A single figure is required: the number of lines in the data below that hold the word "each".

'''

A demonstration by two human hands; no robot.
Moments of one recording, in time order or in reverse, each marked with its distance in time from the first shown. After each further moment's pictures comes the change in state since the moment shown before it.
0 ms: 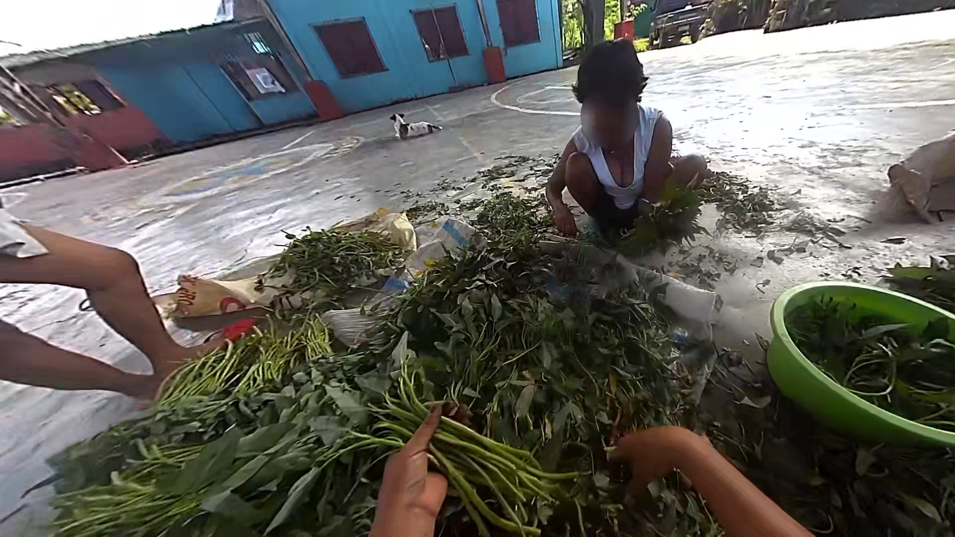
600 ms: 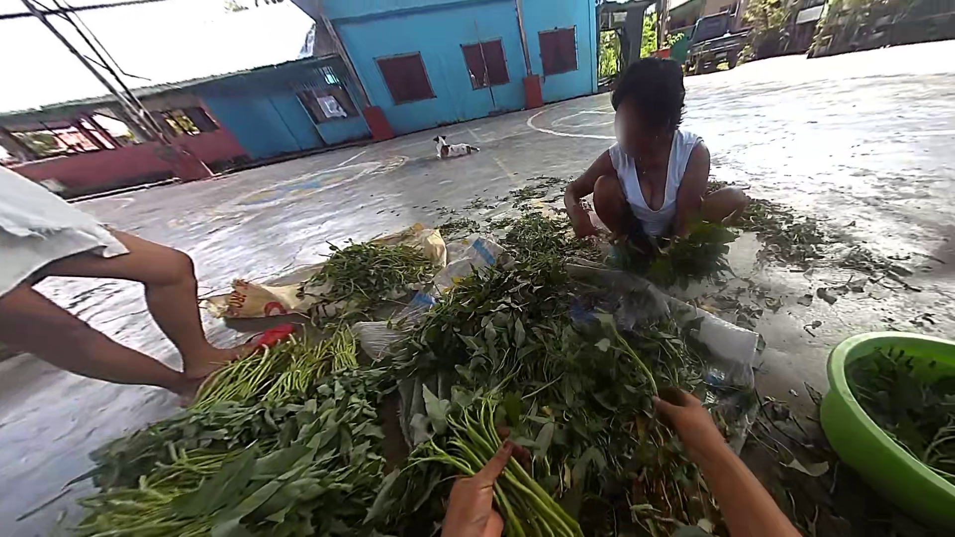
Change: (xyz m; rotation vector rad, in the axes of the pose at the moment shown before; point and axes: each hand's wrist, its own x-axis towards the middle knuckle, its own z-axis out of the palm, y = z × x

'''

WRITTEN SOLUTION: 2